**WHAT IS NEEDED:**
Copy out each line of the material below that holds the string "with".
GIVEN MATERIAL Block Start
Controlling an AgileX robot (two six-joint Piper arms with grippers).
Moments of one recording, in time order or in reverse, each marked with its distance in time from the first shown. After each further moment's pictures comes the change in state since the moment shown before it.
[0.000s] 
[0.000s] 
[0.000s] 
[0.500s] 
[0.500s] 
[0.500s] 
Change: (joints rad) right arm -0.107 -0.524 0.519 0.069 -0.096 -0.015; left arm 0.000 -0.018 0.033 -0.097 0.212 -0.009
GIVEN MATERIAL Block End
**TASK RESULT:**
Controlling an AgileX robot (two six-joint Piper arms with grippers).
Moments of one recording, in time order or in reverse, each marked with its distance in time from the first shown. After each further moment's pictures comes the change in state since the moment shown before it.

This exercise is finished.